Task details =>
Return every line of the data that contains the string "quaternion".
--- Data for analysis ---
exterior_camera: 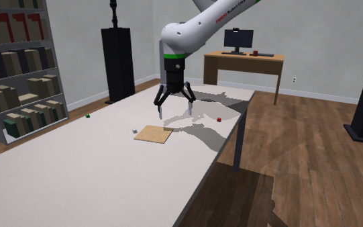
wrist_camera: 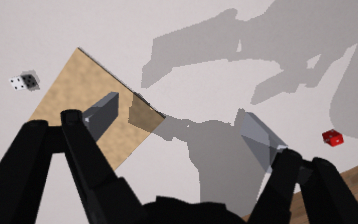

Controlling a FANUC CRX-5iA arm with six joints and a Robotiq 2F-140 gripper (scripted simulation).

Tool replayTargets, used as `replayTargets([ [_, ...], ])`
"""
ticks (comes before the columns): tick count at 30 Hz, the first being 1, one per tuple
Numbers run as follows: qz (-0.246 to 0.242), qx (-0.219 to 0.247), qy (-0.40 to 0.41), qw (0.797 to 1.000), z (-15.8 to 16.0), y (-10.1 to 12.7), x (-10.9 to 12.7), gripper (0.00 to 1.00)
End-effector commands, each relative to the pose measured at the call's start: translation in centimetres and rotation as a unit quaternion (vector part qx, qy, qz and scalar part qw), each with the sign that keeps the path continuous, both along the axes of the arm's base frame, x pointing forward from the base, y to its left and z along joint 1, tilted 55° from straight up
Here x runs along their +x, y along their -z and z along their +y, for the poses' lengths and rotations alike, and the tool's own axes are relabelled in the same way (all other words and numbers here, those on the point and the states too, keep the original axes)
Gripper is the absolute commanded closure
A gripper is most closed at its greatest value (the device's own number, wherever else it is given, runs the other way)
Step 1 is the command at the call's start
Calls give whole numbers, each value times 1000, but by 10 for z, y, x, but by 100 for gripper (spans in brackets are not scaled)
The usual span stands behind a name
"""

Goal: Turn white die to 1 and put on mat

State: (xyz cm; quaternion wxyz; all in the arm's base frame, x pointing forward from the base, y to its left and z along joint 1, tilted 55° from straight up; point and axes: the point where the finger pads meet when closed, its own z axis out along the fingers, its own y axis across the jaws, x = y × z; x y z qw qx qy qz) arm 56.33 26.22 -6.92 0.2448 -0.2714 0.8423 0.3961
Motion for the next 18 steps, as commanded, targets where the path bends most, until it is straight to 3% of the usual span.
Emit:
replayTargets([
  [1,0,-1,1,1000,19,-21,-22,0],
  [10,0,-1,1,1000,63,-65,-72,0],
  [18,0,-1,1,1000,87,-89,-99,0],
])
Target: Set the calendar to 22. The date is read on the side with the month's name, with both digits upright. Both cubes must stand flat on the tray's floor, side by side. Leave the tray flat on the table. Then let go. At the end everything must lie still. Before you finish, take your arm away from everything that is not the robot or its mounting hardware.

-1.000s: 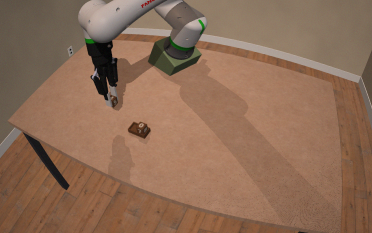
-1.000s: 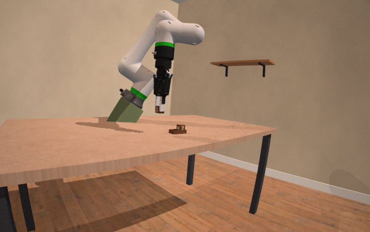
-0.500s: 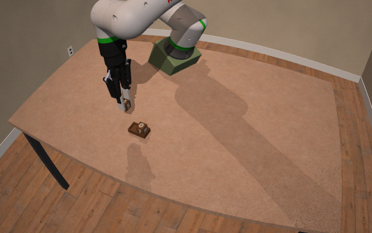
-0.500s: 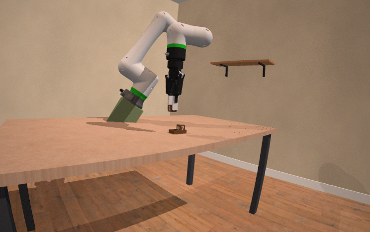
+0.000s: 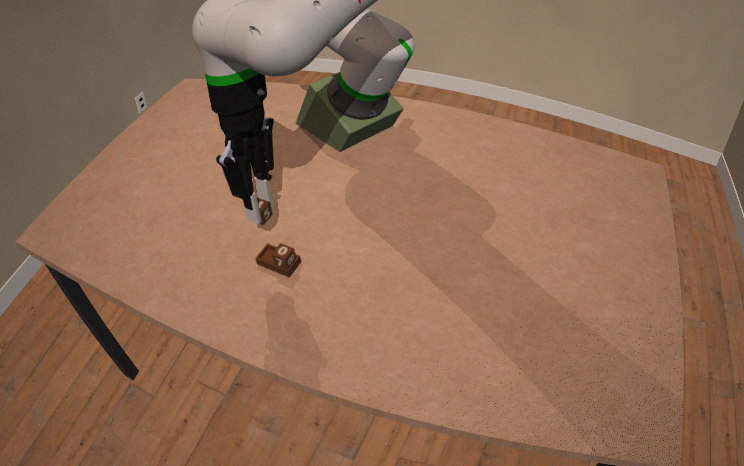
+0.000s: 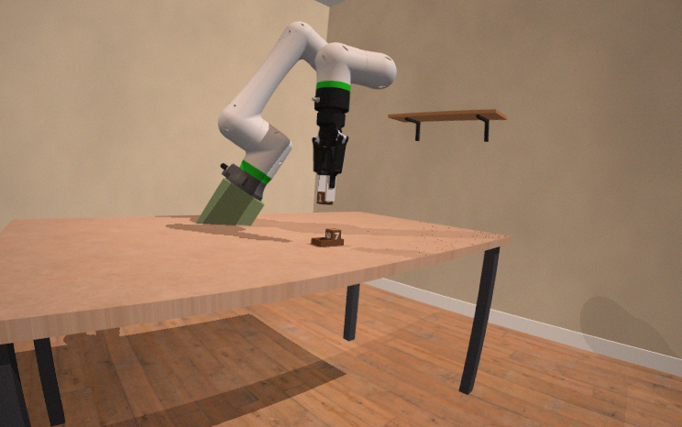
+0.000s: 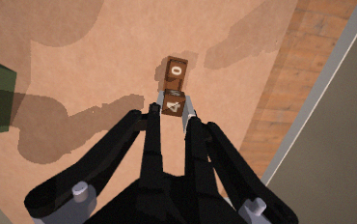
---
Answer below =>
End-effector commands, each relative to the pose measured at the call's start: translation in centimetres and rotation as a unit quaternion (vector part qx, qy, qz and scalar part qw), each with the sign that keeps the path continuous, both along the axes of the arm's base frame, x pointing forward from the base, y to its left and z along joint 1, tilted 55° from straight up
State: (xyz cm; quaternion wxyz; all in the arm's base frame, x pointing forward from the base, y to its left and z along joint 1, tilted 55° from straight up; point and axes: the point where the finger pads meet when closed, its own z axis out along the fingers, its own y axis across the jaws, x = y × z; x y z qw qx qy qz) arm 56.33 26.22 -6.92 0.2448 -0.2714 0.8423 0.3961

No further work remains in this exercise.